All of the data should be reproduced word for word, though its pictures must be omitted.

SUPPLIED DATA:
========================================================================
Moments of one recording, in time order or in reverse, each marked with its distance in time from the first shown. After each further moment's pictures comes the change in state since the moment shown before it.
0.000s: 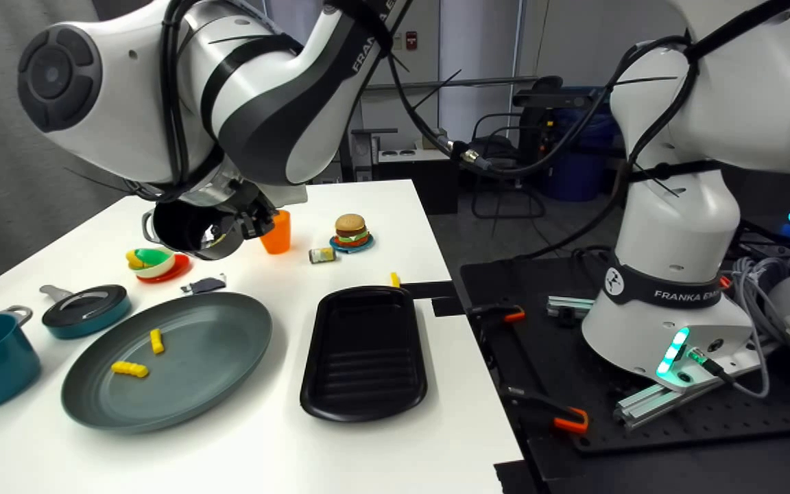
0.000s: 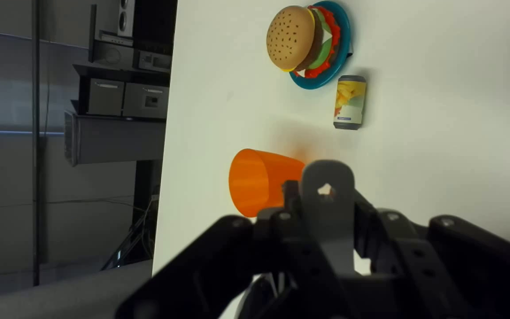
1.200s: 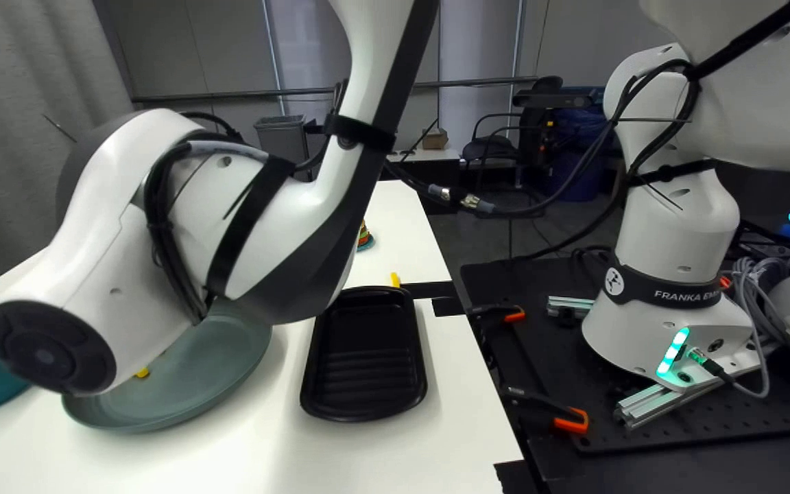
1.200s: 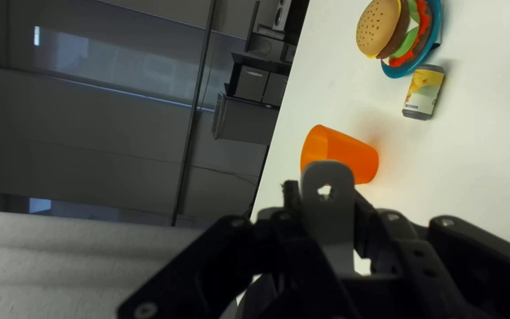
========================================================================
COMPLETED EXERCISE:
Moments of one recording, in time order or in reverse, each marked with its distance in time from the first shown. After each further moment's pictures comes the change in state since the moment shown before it.
0.000s: 
0.000s: 
1.200s: 
1.200s: 

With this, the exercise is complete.